Note to myself if I look back

1. Forward Prediction: From 1D to 3D (ESMFold)

  • What it is doing technically: ESMFold uses a massive Large Language Model (LLM) called ESM-2, which was trained on hundreds of millions of natural protein sequences. It treats amino acids like words in a sentence.
  • The Math/Logic: When you input the wild-type L protein sequence, the model’s “attention mechanisms” calculate which amino acids are likely to physically interact with each other, even if they are far apart in the 1D text string.
  • The Output: It calculates the exact spatial coordinates (X, Y, Z positions) of every single atom in the protein backbone and spits them out as a .pdb (Protein Data Bank) file.
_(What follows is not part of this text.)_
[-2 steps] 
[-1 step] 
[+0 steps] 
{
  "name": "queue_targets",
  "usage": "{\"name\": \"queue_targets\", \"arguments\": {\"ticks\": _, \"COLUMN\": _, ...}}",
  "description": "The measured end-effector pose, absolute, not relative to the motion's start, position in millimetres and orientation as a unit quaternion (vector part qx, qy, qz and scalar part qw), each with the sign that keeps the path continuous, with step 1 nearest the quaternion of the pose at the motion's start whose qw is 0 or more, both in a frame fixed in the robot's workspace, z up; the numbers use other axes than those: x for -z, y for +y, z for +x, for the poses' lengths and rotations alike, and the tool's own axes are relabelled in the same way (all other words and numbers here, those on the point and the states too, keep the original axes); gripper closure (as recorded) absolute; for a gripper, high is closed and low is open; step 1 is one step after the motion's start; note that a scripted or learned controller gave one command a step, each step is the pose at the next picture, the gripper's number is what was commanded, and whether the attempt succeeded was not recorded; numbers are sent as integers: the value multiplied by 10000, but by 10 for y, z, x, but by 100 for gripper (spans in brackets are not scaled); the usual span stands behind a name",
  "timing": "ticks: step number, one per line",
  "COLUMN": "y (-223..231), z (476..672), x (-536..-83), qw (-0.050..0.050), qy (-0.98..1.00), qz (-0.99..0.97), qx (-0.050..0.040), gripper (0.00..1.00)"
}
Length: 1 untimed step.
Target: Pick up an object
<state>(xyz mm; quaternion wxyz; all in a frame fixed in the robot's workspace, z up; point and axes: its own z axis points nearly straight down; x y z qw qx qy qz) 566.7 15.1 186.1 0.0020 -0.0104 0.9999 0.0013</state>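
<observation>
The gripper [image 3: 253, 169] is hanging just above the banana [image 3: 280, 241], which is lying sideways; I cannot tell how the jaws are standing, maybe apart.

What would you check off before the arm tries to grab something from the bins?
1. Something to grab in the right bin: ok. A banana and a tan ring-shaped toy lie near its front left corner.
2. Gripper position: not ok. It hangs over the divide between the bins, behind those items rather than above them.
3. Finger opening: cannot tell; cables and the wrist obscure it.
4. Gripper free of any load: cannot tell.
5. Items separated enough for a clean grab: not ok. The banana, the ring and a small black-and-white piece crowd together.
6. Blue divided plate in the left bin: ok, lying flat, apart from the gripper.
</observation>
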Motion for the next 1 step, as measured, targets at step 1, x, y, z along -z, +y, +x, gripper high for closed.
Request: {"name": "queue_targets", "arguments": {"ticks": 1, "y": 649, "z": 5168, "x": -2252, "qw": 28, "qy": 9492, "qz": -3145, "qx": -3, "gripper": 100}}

This gives us our baseline “ground truth” geometry.

2. Inverse Folding: From 3D to 1D (ProteinMPNN)

  • What it is doing technically: ProteinMPNN is a Graph Neural Network (GNN). While ESMFold reads text, ProteinMPNN reads geometry.
  • The Math/Logic: It takes your 3D .pdb backbone and turns it into a mathematical graph. Every amino acid position becomes a “node,” and the physical distances between them become “edges.” It completely deletes the actual amino acid letters (a process called masking) and only looks at the angles and distances of the backbone atoms (Nitrogen, Alpha-Carbon, Carbon, Oxygen).
  • The Output: The neural network passes messages between these nodes to calculate a probability distribution for all 20 possible amino acids at every single position. It asks: “Based on the geometry of this pocket, which amino acid has the perfect chemical properties and physical size to fit here without clashing?”

3. Filtering & Selection (The Negative Log-Likelihood Score)
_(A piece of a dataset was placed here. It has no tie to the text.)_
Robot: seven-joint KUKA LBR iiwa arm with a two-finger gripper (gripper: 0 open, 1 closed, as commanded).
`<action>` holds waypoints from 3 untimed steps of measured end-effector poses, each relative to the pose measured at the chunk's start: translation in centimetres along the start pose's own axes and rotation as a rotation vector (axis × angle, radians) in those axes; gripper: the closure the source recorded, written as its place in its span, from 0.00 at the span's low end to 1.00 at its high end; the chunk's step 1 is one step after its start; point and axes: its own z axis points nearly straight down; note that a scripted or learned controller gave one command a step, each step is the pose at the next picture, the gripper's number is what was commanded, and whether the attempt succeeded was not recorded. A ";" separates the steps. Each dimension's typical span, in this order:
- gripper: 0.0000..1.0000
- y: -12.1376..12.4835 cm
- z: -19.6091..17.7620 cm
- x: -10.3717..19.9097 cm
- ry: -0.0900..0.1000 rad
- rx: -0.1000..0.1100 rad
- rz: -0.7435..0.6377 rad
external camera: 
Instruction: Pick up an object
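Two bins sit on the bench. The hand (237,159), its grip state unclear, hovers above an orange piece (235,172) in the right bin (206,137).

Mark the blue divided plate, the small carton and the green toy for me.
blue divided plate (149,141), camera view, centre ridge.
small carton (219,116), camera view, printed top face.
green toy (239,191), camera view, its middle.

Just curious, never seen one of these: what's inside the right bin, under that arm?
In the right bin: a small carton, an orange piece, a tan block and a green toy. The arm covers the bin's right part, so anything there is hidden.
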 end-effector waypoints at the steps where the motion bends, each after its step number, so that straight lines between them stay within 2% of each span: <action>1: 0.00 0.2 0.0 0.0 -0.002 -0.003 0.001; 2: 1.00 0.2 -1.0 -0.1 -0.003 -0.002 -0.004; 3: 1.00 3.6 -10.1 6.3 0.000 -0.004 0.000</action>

  • What it is doing technically: You don’t just pick a sequence at random; you select based on mathematical confidence.
  • The Math/Logic: ProteinMPNN grades its own homework using a score calculated as $-\log P(\text{sequence} \mid \text{structure})$. This represents the negative log-likelihood of a sequence given the 3D structure.
    o A lower score means higher probability.
    o If the AI generates a sequence with a score of 0.84 and the wild-type natural sequence scores 1.64 (like you saw in your actual run!), it means the AI’s sequence physically packs into that target shape tighter, with better hydrophobic core interactions and fewer energetic clashes, than the natural sequence.

4. Orthogonal Validation (ESMFold, again)

  • What it is doing technically: This is the most crucial step that proves this isn’t just hypothetical. ProteinMPNN assumes the 3D backbone is frozen in space, but in reality, proteins are moving, dynamic chains. We have to prove the new sequence will actually fold into that shape from scratch.
  • The Math/Logic: We take the brand new, AI-generated sequence and feed it back into ESMFold. ESMFold has never seen the target 3D structure; it only sees the new letters.
  • The Output: If ESMFold (a sequence-to-structure model) independently predicts the exact same 3D geometry that ProteinMPNN (a structure-to-sequence model) designed it for, the loop is closed.